*Work item*.
Exactly reproduce each line of the listing that follows.

*Supplied information*.
┌──
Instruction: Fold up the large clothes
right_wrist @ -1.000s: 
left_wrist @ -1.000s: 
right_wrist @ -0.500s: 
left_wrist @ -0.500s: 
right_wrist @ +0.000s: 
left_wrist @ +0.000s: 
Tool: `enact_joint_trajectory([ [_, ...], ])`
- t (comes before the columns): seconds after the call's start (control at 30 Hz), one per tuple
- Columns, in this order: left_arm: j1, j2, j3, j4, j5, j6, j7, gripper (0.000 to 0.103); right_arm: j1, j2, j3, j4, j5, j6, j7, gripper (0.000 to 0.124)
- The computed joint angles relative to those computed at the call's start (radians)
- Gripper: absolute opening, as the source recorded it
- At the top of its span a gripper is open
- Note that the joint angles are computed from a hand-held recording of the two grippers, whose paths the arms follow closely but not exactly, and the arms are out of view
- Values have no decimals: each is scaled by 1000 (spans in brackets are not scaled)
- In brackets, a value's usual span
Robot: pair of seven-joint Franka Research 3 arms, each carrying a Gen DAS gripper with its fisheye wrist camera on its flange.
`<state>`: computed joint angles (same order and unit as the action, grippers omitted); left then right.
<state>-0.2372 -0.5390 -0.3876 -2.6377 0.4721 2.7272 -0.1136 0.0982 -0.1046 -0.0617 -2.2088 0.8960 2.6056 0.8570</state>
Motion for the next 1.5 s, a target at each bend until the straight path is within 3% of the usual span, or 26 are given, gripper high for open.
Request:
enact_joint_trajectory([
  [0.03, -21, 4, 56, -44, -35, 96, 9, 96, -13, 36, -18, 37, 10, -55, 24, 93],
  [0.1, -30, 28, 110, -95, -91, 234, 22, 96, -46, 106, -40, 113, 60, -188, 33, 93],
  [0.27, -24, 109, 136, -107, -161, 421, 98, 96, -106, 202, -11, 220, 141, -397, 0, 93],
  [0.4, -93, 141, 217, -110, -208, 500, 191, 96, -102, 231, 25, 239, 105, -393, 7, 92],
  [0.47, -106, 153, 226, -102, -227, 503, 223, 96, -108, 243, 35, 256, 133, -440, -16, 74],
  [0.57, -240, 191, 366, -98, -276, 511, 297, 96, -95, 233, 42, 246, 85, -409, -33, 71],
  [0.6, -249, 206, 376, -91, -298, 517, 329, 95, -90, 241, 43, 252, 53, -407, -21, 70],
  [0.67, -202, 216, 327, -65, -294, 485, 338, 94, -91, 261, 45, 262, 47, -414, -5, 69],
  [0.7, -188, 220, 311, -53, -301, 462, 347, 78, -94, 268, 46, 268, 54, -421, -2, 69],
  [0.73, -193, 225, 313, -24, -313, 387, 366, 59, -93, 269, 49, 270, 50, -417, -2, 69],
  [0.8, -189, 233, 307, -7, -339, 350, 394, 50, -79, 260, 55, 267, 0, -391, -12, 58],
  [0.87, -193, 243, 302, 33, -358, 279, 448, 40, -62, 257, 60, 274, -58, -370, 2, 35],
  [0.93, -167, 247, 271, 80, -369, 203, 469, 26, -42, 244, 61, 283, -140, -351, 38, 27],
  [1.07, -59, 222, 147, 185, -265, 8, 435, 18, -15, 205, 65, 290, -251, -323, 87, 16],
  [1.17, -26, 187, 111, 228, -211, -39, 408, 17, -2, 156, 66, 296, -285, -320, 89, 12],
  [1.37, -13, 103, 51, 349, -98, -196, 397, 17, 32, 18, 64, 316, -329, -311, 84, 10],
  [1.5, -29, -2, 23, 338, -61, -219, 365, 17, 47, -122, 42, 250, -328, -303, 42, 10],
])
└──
*Task result*.
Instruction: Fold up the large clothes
right_wrist @ -1.000s: 
left_wrist @ -1.000s: 
right_wrist @ -0.500s: 
left_wrist @ -0.500s: 
right_wrist @ +0.000s: 
left_wrist @ +0.000s: 
Tool: `enact_joint_trajectory([ [_, ...], ])`
- t (comes before the columns): seconds after the call's start (control at 30 Hz), one per tuple
- Columns, in this order: left_arm: j1, j2, j3, j4, j5, j6, j7, gripper (0.000 to 0.103); right_arm: j1, j2, j3, j4, j5, j6, j7, gripper (0.000 to 0.124)
- The computed joint angles relative to those computed at the call's start (radians)
- Gripper: absolute opening, as the source recorded it
- At the top of its span a gripper is open
- Note that the joint angles are computed from a hand-held recording of the two grippers, whose paths the arms follow closely but not exactly, and the arms are out of view
- Values have no decimals: each is scaled by 1000 (spans in brackets are not scaled)
- In brackets, a value's usual span
Robot: pair of seven-joint Franka Research 3 arms, each carrying a Gen DAS gripper with its fisheye wrist camera on its flange.
`<state>`: computed joint angles (same order and unit as the action, grippers omitted); left then right.
<state>-0.2372 -0.5390 -0.3876 -2.6377 0.4721 2.7272 -0.1136 0.0982 -0.1046 -0.0617 -2.2088 0.8960 2.6056 0.8570</state>
Motion for the next 1.5 s, a target at each bend until the straight path is within 3% of the usual span, or 26 are given, gripper high for open.
Request:
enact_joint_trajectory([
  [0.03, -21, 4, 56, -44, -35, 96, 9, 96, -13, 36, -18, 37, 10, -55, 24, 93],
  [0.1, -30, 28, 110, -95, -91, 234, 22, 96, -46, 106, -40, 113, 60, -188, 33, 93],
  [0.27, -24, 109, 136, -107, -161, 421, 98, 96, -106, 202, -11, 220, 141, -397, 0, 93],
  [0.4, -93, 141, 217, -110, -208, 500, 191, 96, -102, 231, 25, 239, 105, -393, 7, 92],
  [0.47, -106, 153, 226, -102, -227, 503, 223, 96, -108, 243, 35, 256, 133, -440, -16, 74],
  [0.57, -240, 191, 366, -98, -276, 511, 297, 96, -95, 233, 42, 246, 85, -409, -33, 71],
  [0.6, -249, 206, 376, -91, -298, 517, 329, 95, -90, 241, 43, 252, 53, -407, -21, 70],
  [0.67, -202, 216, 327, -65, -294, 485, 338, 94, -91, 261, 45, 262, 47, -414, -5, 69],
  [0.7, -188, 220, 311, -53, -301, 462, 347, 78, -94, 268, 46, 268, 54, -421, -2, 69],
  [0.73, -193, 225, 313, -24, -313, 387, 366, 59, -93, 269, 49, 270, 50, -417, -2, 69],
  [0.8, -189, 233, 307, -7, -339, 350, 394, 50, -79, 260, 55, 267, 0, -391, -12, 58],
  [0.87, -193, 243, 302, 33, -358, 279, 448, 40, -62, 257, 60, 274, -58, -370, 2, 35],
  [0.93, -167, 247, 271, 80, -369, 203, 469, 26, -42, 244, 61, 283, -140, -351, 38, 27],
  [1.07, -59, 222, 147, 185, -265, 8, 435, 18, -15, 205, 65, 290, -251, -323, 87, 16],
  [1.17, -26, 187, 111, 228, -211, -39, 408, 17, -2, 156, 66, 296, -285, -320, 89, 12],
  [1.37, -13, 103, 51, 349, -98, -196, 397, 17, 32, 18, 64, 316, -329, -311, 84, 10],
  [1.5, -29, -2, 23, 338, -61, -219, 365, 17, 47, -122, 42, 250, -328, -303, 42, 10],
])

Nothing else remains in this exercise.